◆ **Your task**:
I need the entries printed again word for word, without the images.

(Excerpts from a dataset)
##########
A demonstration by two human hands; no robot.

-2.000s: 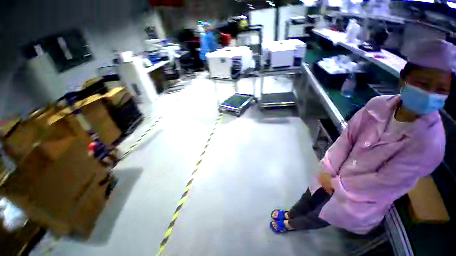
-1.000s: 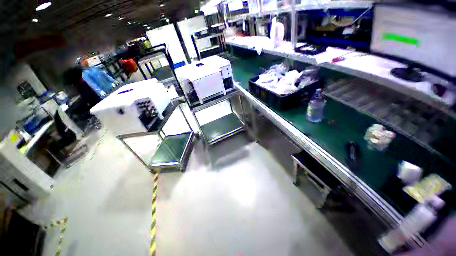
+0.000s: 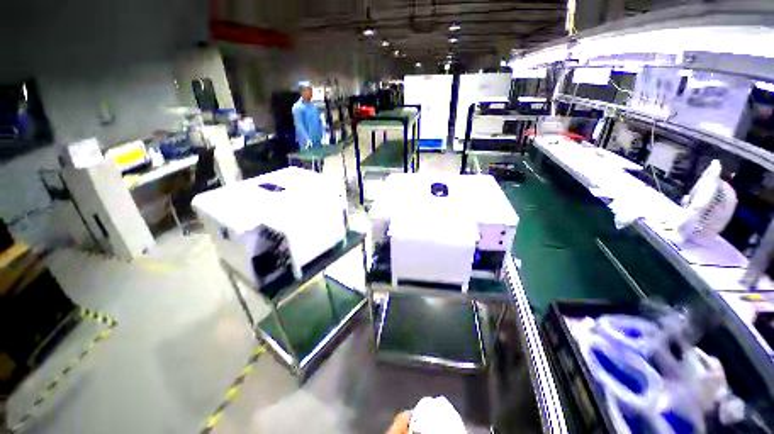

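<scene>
Two white cabinet units rest on metal trolleys ahead. One unit [image 3: 445,203] is straight in front, with a small dark oval display panel [image 3: 439,190] on top and a lower white side cover [image 3: 431,253] facing me. The other unit [image 3: 293,203] stands to its left, turned at an angle, with dark connection parts at its near end. At the bottom edge, what appears to be my right hand [image 3: 401,423], mostly cut off, holds a white cleaning cloth [image 3: 437,415], short of the trolleys. My left hand is out of the picture.
The trolleys [image 3: 431,326] have green lower shelves. On the right runs a green-topped line [image 3: 556,246] with a black tote [image 3: 567,356] of bagged parts and a white fan [image 3: 711,203]. A person in blue [image 3: 308,123] stands at the back left. Floor tape [image 3: 233,388] lies at left.
The view has turned from the person in pink toward the units, which now appear much nearer. The tote is now close at lower right. A hand with a white cloth has come into view.
</scene>
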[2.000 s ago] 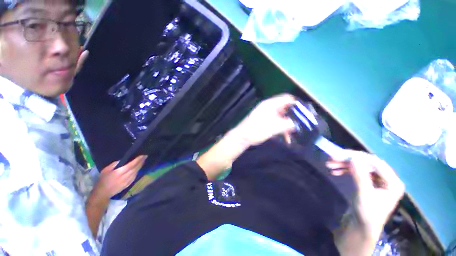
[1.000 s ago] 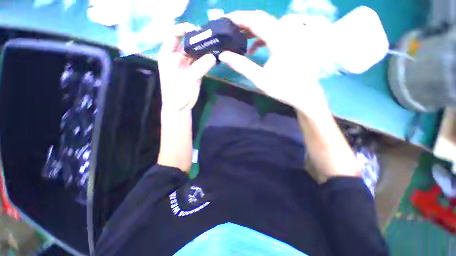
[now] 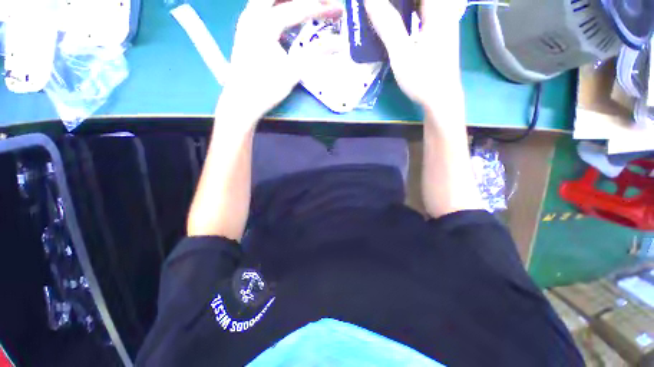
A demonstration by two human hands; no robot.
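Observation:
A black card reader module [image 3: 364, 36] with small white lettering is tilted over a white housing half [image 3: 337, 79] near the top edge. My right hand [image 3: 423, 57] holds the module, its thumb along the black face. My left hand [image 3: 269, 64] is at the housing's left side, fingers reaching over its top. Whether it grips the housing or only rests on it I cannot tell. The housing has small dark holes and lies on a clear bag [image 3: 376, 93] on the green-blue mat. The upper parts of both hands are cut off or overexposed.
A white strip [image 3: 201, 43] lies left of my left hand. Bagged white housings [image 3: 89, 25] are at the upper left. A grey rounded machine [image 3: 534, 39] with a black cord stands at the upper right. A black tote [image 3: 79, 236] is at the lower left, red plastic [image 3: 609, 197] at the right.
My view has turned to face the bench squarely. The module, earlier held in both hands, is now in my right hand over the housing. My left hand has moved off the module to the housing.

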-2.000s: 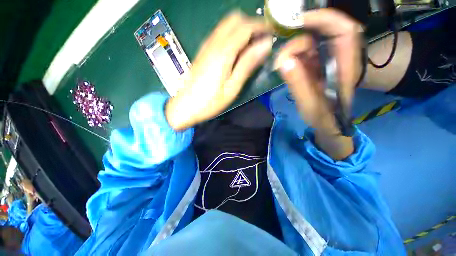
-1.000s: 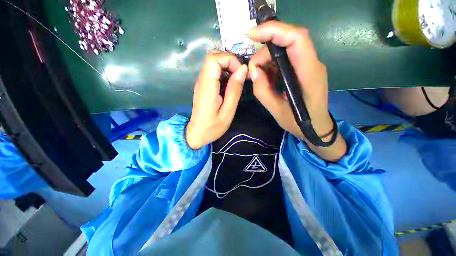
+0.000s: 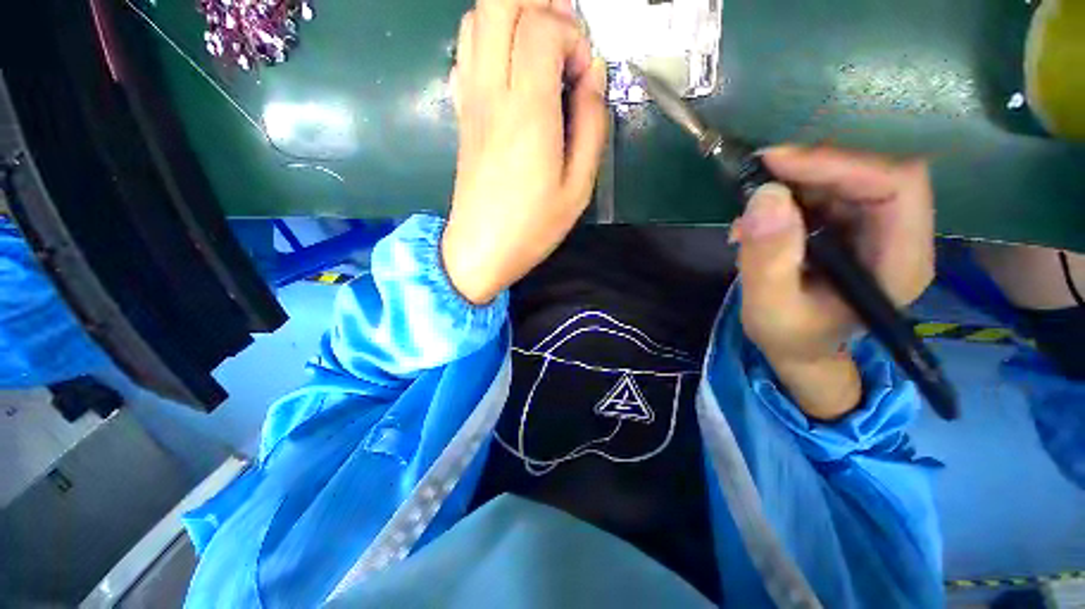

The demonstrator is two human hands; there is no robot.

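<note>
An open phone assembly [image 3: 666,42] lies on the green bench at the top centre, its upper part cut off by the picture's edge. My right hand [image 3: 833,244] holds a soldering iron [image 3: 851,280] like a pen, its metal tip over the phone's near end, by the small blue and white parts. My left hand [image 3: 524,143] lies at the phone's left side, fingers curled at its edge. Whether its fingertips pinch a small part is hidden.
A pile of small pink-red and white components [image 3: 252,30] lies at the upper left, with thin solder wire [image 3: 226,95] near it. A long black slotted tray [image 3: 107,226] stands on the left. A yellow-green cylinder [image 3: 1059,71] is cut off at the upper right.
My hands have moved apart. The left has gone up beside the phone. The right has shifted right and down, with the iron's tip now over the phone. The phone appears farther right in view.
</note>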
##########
◆ **Completed task**:
A demonstration by two human hands; no robot.

-2.000s: 
-1.000s: 
+0.000s: 

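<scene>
Two white cabinet units rest on metal trolleys ahead. One unit [image 3: 445,203] is straight in front, with a small dark oval display panel [image 3: 439,190] on top and a lower white side cover [image 3: 431,253] facing me. The other unit [image 3: 293,203] stands to its left, turned at an angle, with dark connection parts at its near end. At the bottom edge, what appears to be my right hand [image 3: 401,423], mostly cut off, holds a white cleaning cloth [image 3: 437,415], short of the trolleys. My left hand is out of the picture.
The trolleys [image 3: 431,326] have green lower shelves. On the right runs a green-topped line [image 3: 556,246] with a black tote [image 3: 567,356] of bagged parts and a white fan [image 3: 711,203]. A person in blue [image 3: 308,123] stands at the back left. Floor tape [image 3: 233,388] lies at left.
The view has turned from the person in pink toward the units, which now appear much nearer. The tote is now close at lower right. A hand with a white cloth has come into view.
</scene>
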[2.000 s ago] 
[1.000 s ago] 
[now] 
A demonstration by two human hands; no robot.
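Observation:
A black card reader module [image 3: 364, 36] with small white lettering is tilted over a white housing half [image 3: 337, 79] near the top edge. My right hand [image 3: 423, 57] holds the module, its thumb along the black face. My left hand [image 3: 269, 64] is at the housing's left side, fingers reaching over its top. Whether it grips the housing or only rests on it I cannot tell. The housing has small dark holes and lies on a clear bag [image 3: 376, 93] on the green-blue mat. The upper parts of both hands are cut off or overexposed.
A white strip [image 3: 201, 43] lies left of my left hand. Bagged white housings [image 3: 89, 25] are at the upper left. A grey rounded machine [image 3: 534, 39] with a black cord stands at the upper right. A black tote [image 3: 79, 236] is at the lower left, red plastic [image 3: 609, 197] at the right.
My view has turned to face the bench squarely. The module, earlier held in both hands, is now in my right hand over the housing. My left hand has moved off the module to the housing.
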
-2.000s: 
-1.000s: 
+0.000s: 

The demonstrator is two human hands; there is no robot.

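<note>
An open phone assembly [image 3: 666,42] lies on the green bench at the top centre, its upper part cut off by the picture's edge. My right hand [image 3: 833,244] holds a soldering iron [image 3: 851,280] like a pen, its metal tip over the phone's near end, by the small blue and white parts. My left hand [image 3: 524,143] lies at the phone's left side, fingers curled at its edge. Whether its fingertips pinch a small part is hidden.
A pile of small pink-red and white components [image 3: 252,30] lies at the upper left, with thin solder wire [image 3: 226,95] near it. A long black slotted tray [image 3: 107,226] stands on the left. A yellow-green cylinder [image 3: 1059,71] is cut off at the upper right.
My hands have moved apart. The left has gone up beside the phone. The right has shifted right and down, with the iron's tip now over the phone. The phone appears farther right in view.
</note>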

The output contains nothing further.